→ Task item: Each entry below is to be copied verbatim, with no line missing.

→ Dataset content:
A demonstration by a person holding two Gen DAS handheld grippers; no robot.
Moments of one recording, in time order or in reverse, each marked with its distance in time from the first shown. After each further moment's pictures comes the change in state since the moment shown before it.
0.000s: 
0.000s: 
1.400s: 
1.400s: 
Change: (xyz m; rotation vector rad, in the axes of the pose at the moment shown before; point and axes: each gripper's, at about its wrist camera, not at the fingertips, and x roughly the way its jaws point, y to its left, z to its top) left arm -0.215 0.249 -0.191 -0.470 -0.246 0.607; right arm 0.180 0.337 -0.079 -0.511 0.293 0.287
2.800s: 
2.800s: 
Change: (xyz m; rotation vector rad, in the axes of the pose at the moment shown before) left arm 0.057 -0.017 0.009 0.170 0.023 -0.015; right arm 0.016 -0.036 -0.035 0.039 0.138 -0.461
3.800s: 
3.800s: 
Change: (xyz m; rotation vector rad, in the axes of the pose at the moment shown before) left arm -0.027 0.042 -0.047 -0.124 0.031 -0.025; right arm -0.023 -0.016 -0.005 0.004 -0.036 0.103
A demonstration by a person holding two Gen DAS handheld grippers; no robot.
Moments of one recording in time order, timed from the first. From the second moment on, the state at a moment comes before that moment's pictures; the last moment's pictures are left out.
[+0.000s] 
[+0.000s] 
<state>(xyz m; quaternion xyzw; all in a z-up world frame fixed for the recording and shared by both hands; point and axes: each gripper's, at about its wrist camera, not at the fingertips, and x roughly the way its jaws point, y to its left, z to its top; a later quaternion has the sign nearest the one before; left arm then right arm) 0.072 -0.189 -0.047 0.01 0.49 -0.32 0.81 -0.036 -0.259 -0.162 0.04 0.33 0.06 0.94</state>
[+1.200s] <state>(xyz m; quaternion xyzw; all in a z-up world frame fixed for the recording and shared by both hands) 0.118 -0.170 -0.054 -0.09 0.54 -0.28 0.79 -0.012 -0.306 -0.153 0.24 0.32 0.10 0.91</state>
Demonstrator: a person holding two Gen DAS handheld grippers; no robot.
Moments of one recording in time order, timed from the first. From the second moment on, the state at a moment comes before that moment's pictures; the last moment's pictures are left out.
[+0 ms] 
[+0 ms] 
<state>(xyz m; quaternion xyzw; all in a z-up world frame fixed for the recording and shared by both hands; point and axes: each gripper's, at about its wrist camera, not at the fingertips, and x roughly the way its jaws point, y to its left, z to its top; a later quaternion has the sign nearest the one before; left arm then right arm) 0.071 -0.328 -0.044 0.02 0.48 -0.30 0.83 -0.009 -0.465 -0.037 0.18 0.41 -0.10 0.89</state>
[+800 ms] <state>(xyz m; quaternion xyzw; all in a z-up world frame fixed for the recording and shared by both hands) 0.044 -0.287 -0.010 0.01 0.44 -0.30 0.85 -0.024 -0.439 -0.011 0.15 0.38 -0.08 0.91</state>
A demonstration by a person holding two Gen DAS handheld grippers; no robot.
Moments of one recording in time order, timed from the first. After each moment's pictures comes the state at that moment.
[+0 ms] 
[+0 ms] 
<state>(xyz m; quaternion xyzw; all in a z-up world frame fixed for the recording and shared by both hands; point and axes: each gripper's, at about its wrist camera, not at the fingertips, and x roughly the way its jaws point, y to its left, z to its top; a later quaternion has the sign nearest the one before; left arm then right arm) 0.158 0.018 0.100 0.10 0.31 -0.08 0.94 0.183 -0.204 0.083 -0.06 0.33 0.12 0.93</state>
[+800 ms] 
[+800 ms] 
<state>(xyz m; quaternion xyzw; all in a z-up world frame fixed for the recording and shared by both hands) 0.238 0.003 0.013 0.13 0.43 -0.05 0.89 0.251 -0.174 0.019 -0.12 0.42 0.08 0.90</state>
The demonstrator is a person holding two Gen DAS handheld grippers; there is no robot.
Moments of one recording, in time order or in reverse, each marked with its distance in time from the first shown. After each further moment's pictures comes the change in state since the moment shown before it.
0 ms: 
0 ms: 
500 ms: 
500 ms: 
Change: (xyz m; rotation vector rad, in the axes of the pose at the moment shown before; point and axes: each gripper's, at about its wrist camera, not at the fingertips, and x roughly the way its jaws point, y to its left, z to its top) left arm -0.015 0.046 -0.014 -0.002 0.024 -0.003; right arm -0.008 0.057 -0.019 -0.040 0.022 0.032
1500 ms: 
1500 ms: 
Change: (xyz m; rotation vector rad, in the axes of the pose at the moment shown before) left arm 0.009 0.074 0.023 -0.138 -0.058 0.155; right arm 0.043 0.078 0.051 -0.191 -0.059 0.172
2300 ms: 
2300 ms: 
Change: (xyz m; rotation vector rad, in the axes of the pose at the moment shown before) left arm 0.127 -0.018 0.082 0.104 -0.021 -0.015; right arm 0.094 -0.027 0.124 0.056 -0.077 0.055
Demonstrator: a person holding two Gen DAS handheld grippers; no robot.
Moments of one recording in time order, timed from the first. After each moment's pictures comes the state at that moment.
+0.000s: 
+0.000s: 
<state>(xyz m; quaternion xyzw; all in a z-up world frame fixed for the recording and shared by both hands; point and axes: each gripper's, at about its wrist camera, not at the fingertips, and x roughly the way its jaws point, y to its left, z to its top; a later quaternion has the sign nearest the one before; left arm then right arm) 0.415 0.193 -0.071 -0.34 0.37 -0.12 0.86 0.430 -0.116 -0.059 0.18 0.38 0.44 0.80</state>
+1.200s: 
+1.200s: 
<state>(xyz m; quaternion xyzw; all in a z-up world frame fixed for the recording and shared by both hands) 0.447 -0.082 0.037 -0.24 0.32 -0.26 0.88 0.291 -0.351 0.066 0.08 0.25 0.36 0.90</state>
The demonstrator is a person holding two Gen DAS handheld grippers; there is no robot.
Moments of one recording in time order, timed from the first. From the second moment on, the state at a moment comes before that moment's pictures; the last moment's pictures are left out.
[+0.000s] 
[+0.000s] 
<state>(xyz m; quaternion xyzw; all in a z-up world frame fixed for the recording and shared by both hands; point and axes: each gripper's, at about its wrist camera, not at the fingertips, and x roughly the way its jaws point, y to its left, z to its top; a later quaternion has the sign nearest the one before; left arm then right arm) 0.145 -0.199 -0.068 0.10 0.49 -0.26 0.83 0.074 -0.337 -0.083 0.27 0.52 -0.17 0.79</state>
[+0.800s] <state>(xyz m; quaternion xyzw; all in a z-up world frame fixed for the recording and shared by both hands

→ Task answer:
A demonstration by a person holding two Gen DAS handheld grippers; no robot.
Moments of one recording, in time order or in reverse, each marked with its distance in time from the first shown. After each further moment's pictures comes the change in state since the moment shown before it.
0.000s: 
0.000s: 
1.400s: 
1.400s: 
Change: (xyz m; rotation vector rad, in the axes of the pose at the moment shown before; point and axes: each gripper's, at about its wrist camera, not at the fingertips, and x roughly the way its jaws point, y to its left, z to its top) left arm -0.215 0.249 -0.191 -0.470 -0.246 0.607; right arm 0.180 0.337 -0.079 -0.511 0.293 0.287
2.800s: 
2.800s: 
Change: (xyz m; rotation vector rad, in the axes of the pose at the moment shown before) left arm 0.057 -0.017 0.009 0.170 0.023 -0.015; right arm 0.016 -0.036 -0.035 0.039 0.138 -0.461
3.800s: 
3.800s: 
Change: (xyz m; rotation vector rad, in the axes of the pose at the moment shown before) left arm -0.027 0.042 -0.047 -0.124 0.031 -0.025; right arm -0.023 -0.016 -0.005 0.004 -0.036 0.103
A demonstration by a person holding two Gen DAS handheld grippers; no robot.
Moments of one recording in time order, timed from the first. From the second moment on, the state at a moment comes before that moment's pictures; the last moment's pictures are left out.
[+0.000s] 
[+0.000s] 
<state>(xyz m; quaternion xyzw; all in a z-up world frame fixed for the recording and shared by both hands; point and axes: each gripper's, at about its wrist camera, not at the fingertips, and x roughly the way its jaws point, y to its left, z to its top; a later quaternion has the sign nearest the one before; left arm then right arm) 0.072 -0.189 -0.047 0.01 0.49 -0.32 0.81 -0.036 -0.259 -0.162 0.04 0.33 0.06 0.94</state>
[+1.200s] <state>(xyz m; quaternion xyzw; all in a z-up world frame fixed for the recording and shared by both hands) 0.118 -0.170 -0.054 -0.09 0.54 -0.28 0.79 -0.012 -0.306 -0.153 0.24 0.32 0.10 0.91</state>
Demonstrator: a person holding two Gen DAS handheld grippers; no robot.
Moments of one recording in time order, timed from the first. From the second moment on, the state at a moment comes before that moment's pictures; the last moment's pictures are left out.
[+0 ms] 
[+0 ms] 
<state>(xyz m; quaternion xyzw; all in a z-up world frame fixed for the recording and shared by both hands; point and axes: each gripper's, at about its wrist camera, not at the fingertips, and x roughly the way its jaws point, y to its left, z to its top; a later quaternion has the sign nearest the one before; left arm then right arm) 0.071 -0.328 -0.044 0.02 0.48 -0.30 0.83 -0.009 -0.465 -0.037 0.18 0.41 -0.10 0.89</state>
[+800 ms] <state>(xyz m; quaternion xyzw; all in a z-up world frame fixed for the recording and shared by both hands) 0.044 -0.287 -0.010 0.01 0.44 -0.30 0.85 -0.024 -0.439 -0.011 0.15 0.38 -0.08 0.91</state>
A demonstration by a person holding two Gen DAS handheld grippers; no robot.
Moments of one recording in time order, timed from the first. After each moment's pictures comes the state at that moment.
[+0 ms] 
[+0 ms] 
<state>(xyz m; quaternion xyzw; all in a z-up world frame fixed for the recording and shared by both hands; point and axes: each gripper's, at about its wrist camera, not at the fingertips, and x roughly the way its jaws point, y to its left, z to its top; a later quaternion has the sign nearest the one before; left arm then right arm) 0.158 0.018 0.100 0.10 0.31 -0.08 0.94 0.183 -0.204 0.083 -0.06 0.33 0.12 0.93</state>
[+800 ms] 
[+800 ms] 
<state>(xyz m; quaternion xyzw; all in a z-up world frame fixed for the recording and shared by both hands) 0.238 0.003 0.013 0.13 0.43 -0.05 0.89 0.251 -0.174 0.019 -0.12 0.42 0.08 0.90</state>
The demonstrator is a person holding two Gen DAS handheld grippers; there is no robot.
Moments of one recording, in time order or in reverse, each marked with its distance in time from the first shown. After each further moment's pictures comes the change in state since the moment shown before it.
0 ms: 
0 ms: 
500 ms: 
500 ms: 
Change: (xyz m; rotation vector rad, in the axes of the pose at the moment shown before; point and axes: each gripper's, at about its wrist camera, not at the fingertips, and x roughly the way its jaws point, y to its left, z to its top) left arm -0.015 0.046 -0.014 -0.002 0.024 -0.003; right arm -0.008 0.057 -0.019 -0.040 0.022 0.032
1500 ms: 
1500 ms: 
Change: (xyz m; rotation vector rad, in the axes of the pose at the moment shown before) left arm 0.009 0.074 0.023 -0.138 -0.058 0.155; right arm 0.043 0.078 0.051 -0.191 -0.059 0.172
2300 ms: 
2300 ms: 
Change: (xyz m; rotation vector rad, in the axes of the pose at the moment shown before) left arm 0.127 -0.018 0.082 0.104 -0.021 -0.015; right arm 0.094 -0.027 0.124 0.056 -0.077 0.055
Demonstrator: a person holding two Gen DAS handheld grippers; no robot.
Moments of one recording in time order, timed from the first. After each moment's pictures comes the state at that moment.
+0.000s: 
+0.000s: 
<state>(xyz m; quaternion xyzw; all in a z-up world frame fixed for the recording and shared by both hands; point and axes: each gripper's, at about its wrist camera, not at the fingertips, and x roughly the way its jaws point, y to its left, z to its top; a later quaternion has the sign nearest the one before; left arm then right arm) 0.415 0.193 -0.071 -0.34 0.37 -0.12 0.86 0.430 -0.116 -0.059 0.18 0.38 0.44 0.80</state>
+1.200s: 
+1.200s: 
<state>(xyz m; quaternion xyzw; all in a z-up world frame fixed for the recording and shared by both hands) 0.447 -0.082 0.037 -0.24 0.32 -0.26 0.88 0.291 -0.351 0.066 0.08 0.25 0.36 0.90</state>
The demonstrator is a person holding two Gen DAS handheld grippers; there is no robot.
Moments of one recording in time order, timed from the first. From the second moment on, the state at a moment comes before that moment's pictures; the last moment's pictures are left out.
[+0.000s] 
[+0.000s] 
<state>(xyz m; quaternion xyzw; all in a z-up world frame fixed for the recording and shared by both hands; point and axes: each gripper's, at about its wrist camera, not at the fingertips, and x roughly the way its jaws point, y to its left, z to its top; a later quaternion has the sign nearest the one before; left arm then right arm) 0.145 -0.199 -0.068 0.10 0.49 -0.26 0.83 0.074 -0.337 -0.083 0.27 0.52 -0.17 0.79</state>
[+0.800s] <state>(xyz m; quaternion xyzw; all in a z-up world frame fixed for the recording and shared by both hands

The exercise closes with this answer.